> Task statement:
For the material below, return exactly the lines starting at the line containing "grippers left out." and ending at the line containing "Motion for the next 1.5", both ends included, and no others.
####################
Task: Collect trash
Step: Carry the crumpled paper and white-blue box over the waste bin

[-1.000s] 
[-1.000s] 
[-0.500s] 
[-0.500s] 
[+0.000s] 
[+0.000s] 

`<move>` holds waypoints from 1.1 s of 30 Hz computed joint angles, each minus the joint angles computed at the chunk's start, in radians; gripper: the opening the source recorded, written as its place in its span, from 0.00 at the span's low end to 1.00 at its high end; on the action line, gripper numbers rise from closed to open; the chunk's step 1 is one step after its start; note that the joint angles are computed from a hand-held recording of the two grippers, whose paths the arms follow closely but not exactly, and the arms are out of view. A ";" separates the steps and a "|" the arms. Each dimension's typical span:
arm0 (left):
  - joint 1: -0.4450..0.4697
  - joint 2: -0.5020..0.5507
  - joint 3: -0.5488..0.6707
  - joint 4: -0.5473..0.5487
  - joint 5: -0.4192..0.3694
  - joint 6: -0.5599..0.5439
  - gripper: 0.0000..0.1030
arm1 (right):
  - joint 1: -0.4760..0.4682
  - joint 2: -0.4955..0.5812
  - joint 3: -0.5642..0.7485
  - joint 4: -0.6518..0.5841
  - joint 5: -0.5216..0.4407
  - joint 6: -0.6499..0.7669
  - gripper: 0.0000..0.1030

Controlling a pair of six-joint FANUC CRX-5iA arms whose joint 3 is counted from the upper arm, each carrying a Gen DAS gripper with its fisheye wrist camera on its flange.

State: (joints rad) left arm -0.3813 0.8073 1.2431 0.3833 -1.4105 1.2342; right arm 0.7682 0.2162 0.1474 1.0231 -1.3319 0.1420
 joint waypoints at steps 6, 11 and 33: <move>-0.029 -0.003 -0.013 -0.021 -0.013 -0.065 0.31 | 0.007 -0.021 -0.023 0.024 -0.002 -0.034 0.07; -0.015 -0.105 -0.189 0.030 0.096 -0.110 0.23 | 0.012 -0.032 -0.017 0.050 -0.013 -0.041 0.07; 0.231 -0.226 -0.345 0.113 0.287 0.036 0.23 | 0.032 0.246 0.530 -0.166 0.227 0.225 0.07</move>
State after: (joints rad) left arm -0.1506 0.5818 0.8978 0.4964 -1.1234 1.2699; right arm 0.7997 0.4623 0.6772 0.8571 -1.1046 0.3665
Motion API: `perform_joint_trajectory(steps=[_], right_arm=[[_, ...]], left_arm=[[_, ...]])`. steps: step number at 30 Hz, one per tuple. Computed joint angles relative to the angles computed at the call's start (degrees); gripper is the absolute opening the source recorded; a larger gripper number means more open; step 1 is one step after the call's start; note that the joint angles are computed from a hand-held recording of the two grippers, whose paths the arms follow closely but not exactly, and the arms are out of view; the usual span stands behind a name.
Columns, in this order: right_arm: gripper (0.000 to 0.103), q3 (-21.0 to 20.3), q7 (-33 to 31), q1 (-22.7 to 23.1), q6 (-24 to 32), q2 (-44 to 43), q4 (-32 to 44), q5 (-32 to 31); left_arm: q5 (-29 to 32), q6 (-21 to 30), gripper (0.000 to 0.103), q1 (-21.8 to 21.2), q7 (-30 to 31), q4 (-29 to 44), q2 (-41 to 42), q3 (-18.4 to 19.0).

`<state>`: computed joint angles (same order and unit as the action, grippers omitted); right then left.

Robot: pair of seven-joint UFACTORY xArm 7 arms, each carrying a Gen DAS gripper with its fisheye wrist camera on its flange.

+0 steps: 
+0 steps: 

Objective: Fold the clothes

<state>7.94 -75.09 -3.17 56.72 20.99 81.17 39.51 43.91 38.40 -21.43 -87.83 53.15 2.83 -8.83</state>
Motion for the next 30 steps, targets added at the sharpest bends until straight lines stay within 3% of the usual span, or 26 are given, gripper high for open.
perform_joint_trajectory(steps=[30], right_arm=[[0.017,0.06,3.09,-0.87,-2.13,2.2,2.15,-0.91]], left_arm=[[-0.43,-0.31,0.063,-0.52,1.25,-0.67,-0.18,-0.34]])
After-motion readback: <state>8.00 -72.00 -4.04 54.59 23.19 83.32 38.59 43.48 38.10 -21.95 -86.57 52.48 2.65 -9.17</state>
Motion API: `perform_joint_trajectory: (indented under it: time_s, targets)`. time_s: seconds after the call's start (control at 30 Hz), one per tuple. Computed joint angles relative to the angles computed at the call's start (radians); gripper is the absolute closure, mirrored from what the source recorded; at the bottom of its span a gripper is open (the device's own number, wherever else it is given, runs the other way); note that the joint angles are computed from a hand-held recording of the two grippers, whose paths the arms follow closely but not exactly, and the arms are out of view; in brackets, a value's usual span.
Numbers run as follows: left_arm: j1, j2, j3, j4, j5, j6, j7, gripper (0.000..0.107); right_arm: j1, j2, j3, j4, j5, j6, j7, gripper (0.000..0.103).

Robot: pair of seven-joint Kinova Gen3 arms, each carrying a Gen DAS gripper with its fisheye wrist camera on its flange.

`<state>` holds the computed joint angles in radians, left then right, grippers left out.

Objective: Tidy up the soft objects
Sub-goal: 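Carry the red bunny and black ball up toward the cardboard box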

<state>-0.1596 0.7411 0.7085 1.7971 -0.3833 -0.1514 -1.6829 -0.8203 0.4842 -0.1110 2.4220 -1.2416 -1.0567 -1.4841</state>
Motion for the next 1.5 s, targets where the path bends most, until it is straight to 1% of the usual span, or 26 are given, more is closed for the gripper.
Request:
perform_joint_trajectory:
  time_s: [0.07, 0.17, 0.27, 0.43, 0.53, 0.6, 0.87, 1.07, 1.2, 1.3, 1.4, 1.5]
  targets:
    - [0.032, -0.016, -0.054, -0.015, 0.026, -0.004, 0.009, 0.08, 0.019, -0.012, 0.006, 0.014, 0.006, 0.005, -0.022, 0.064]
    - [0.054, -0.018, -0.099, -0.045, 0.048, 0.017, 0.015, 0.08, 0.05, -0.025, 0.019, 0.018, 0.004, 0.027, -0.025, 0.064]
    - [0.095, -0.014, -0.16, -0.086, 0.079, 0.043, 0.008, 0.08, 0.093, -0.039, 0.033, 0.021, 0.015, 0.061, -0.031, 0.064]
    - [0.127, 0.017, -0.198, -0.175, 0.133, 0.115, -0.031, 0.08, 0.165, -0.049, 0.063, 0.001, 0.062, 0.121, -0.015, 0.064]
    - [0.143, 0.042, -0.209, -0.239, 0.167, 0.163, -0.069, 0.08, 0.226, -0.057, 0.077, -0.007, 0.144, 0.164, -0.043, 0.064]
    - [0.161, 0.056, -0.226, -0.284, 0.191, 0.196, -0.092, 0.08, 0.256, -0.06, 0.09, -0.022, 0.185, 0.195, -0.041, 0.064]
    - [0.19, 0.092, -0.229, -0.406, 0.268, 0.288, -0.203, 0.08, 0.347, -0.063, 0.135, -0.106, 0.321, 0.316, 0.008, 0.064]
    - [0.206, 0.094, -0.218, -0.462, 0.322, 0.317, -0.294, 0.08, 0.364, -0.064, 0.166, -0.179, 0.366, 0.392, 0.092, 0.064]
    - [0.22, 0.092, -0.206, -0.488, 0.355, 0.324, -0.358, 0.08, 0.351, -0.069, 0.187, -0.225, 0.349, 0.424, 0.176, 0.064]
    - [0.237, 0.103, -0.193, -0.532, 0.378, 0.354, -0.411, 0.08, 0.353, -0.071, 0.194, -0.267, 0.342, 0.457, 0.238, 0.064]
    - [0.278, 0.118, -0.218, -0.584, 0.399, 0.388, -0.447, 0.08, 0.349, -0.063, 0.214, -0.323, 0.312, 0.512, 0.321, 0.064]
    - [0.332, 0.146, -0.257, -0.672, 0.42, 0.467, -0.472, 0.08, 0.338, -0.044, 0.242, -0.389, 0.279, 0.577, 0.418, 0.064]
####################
> Exercise response:
`<state>` holds the computed joint angles in radians, left then right, grippers left out.

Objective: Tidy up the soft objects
Sub-goal: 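Carry the red bunny and black ball up toward the cardboard box
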
<state>-0.1596 0.7411 0.7085 1.7971 -0.3833 -0.1514 -1.6829 -0.8203 0.4842 -0.1110 2.4220 -1.2416 -1.0567 -1.4841</state>
Motion for the next 1.5 s, targets where the path bends most, until it is straight to 1% of the usual span, or 26 are given, more is closed for the gripper.

The work for this exercise is now done.